Earlier this week I had to add an option for 4Suite's XSLT processor to
emit a UTF-8 BOM (or ZERO
WIDTH NON-BREAKING SPACE as I prefer, given the annoying situation).
See details of the 4Suite extension XSLT attribute below. I did so when
upon user request, even though this need seems to come from a case of
sheer lunacy in Windows browsers, and especially MSIE. Mike Brown,
Jeremy Kloth and I originally wondered why on earth anyone would need a
UTF-8 BOM. We figured that by serving his files with the right HTTP
Content-Type
header or using meta/http-equiv
he could signal UTF-8
without needing the BOM (after all, there's no byte order to mark).

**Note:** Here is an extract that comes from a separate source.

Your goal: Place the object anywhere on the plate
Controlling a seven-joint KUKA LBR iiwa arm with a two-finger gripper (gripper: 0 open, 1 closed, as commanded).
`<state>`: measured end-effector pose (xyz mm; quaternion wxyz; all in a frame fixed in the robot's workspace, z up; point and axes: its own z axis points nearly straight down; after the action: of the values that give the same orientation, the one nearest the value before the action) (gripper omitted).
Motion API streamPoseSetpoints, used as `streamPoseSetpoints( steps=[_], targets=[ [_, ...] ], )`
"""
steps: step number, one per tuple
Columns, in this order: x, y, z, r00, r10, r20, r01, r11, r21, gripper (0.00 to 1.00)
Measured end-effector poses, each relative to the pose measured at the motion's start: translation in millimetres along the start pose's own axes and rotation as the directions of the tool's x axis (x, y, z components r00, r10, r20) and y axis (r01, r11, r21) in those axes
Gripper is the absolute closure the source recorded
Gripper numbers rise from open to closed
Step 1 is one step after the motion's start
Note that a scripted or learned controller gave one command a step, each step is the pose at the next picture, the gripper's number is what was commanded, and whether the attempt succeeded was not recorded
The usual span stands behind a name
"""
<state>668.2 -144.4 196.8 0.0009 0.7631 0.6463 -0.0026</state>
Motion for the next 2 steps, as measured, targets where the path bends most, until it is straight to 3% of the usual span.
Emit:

Apparently, the problem scenario really kicks in when users have set
their browser's encoding auto-detect to an encoding. In this case most
of the user's clients would have it set to Russian. As Mike Brown said
in the IRC conversation:
it is my understanding that in Russia as well as the Far East it is very typical to leave your browser set to ignore declared encodings and just use whatever is common for your region
The problem is that this user wants to send UTF-8, and it seems to be hard to get browsers on Windows to believe a file is UTF-8 without using a BOM.

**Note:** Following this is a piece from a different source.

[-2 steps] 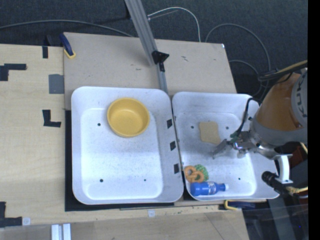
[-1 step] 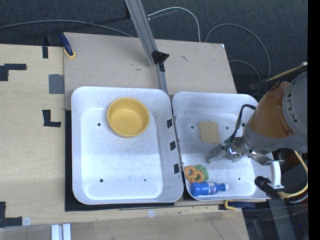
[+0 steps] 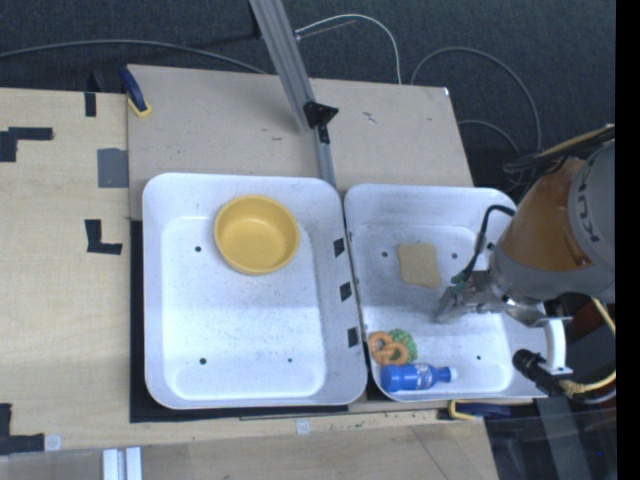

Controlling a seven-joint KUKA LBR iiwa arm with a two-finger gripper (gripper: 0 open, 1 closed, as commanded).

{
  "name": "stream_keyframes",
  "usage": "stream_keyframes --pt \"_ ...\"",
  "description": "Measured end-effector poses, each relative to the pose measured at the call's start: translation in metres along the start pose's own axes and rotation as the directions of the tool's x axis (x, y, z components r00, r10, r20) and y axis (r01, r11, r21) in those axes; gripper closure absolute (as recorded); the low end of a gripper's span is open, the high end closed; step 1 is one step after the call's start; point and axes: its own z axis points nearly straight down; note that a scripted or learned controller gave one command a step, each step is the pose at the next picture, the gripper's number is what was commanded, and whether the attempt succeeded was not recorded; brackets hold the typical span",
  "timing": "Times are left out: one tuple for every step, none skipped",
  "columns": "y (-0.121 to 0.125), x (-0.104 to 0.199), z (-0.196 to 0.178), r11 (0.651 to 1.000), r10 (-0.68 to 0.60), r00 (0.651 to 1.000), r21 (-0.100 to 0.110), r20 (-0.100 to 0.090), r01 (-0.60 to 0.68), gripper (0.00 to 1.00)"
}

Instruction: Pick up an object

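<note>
Blue and lying on its side, a small bottle (image 3: pixel 415 376) sits below my pincer (image 3: pixel 450 306), hard against the near wall of the right bin (image 3: pixel 420 200). Just to its left, and so down and left of my pincer, is an orange ring (image 3: pixel 381 346) tucked against something green (image 3: pixel 402 339); the two touch, and I cannot tell them apart cleanly. These three are crowded into the near corner, which I judge makes them awkward to reach, with the wall and each other in the way.

Up and left of my pincer, and near it, a flat tan square (image 3: pixel 419 264) lies alone on the bin floor. It has room all round, but it lies so flat that I doubt there is an edge to catch.

My pincer hangs low over the bare floor between the square and the bottle, tilted toward the left. Whether it is parted or closed I cannot tell; nothing visible sits in it, so I judge nothing is picked up yet.

Far to the left, in the other bin (image 3: pixel 165 268), a yellow bowl (image 3: pixel 257 233) stands upright near the far wall, well apart from my pincer.
</note>
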Motion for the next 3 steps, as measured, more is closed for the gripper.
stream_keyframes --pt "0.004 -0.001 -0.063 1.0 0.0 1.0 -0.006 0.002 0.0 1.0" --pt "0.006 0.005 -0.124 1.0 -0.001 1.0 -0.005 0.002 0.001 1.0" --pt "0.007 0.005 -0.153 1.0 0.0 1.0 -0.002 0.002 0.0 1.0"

Actually, when I researched the situation, it seems that it's merely
hard in Mozilla/Windows (which does pay attention to the HTTP headers,
if not HTML meta/http-equiv
). With MSIE it's apparently impossible.
See "On the 'charset' parameter of the 'Content-Type' header", by Anne
van Kesteren. Her entry itself is tangentially interesting, but see the
comments for the issue at hand, in particular comment #10 by Lachlan
Hunt.
I think Zack may be correct, IE does ignore the Content-Type header in some circumstances. I set up a test case serving the document with Content-Type: text/html; charset=iso-8859-1 but also starting with a UTF-8 BOM. IE incorrectly parses the file as UTF-8, while Firefox and Opera correctly obeyed the Content-Type header. I know the test isn't exactly what he described with Urdu text detected as Turkish, but I don't know those languages, nor whether the file he was talking about was correctly encoded as UTF-8. This test does, however, show that Internet Explorer breaks the rules yet again.
This is what our user was finding as well.
Of course a UTF-8 BOM is never illegal, but that doesn't mean it's not supremely stupid to make such an optional marker the only way to identify UTF-8, despite the availability of multiple alternative mechanisms in standards. Sure, ultimate blame for this goes to all the browser vendors and Web designers over the years who have turned the Web into encoding soup as well as tag soup, but now that the browser standards have all sorts of character encoding markers available, users should no longer find themselves in such a quandary when dealing with Web publishers who are willing to play by the rules.
This is an XML WTF, rather than a general Web WTF because our user was trying to produce XHTML, which means that he should have had recourse to the XML declaration encoding pseudo-attribute. When a Web browser flouts the explicit words of the XML 1.0 spec:
In the absence of information provided by an external transport protocol (e.g. HTTP or MIME), it is a fatal error for an entity including an encoding declaration to be presented to the XML processor in an encoding other than that named in the declaration, or for an entity which begins with neither a Byte Order Mark nor an encoding declaration to use an encoding other than UTF-8.
I started out trying to make sense of the situation by warning the user
it's never really a good idea to serve XHTML as text/html
(regardless
of compatibility guidelines: see Anne
again for an example of
a good argument as to why). I was amazed to find that in the case of
MSIE you couldn't make things right even by using the proper
application/xhtml+xml
. There was nothing I could do but shut my
smacked gob, and then, clenching my teeth all the while, implement the
requested extension.
And coming to that, in 4Suite latest CVS you can use XSLT such as the following:
<?xml version="1.0"?> <xsl:stylesheet version="1.0" xmlns:xsl="http://www.w3.org/1999/XSL/Transform" xmlns:ft="http://xmlns.4suite.org/ext" > <xml:output ft:utf-bom="yes"/> <xsl:template match="@*|node()"> <xsl:copy> <xsl:apply-templates select="@*|node()"/> </xsl:copy> </xsl:template> </xsl:stylesheet>
The xml:output/@ft:utf-bom
attribute is a flag to force the BOM to be
manually emitted. I decided not to do much idiot-proofing as users who
tack on this option had better know what they're doing. In general, if
you use this flag, you'd best ensure your output encoding is UTF-8 (or
UTF-7, if anyone is still using that). The above listing, in effect, is
a variant of the identity transform that tacks on the UTF-8 BOM. This
extention is also available on our exsl:document
implementation.
For more on XHTML browser madness, see "Today's XML WTF: Internal entites in browsers". For more on XHTML overall, see "XHTML, step-by-step".